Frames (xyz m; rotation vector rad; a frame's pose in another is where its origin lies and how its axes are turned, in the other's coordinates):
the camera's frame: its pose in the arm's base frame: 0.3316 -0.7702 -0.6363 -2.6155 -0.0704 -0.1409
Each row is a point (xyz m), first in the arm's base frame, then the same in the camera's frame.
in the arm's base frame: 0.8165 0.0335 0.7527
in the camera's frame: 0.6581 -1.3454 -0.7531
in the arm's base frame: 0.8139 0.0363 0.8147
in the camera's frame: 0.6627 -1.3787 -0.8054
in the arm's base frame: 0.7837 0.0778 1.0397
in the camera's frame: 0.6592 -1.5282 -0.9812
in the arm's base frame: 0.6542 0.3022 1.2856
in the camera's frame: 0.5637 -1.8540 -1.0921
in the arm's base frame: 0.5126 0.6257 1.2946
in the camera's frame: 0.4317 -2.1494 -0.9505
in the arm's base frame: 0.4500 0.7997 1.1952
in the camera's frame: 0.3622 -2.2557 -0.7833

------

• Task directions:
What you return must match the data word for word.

• Solution to the exercise:
Frames (xyz m; rotation vector rad; a frame's pose in another is where its origin lies and how its axes are turned, in the other's coordinates):
the camera's frame: its pose in the arm's base frame: 0.3316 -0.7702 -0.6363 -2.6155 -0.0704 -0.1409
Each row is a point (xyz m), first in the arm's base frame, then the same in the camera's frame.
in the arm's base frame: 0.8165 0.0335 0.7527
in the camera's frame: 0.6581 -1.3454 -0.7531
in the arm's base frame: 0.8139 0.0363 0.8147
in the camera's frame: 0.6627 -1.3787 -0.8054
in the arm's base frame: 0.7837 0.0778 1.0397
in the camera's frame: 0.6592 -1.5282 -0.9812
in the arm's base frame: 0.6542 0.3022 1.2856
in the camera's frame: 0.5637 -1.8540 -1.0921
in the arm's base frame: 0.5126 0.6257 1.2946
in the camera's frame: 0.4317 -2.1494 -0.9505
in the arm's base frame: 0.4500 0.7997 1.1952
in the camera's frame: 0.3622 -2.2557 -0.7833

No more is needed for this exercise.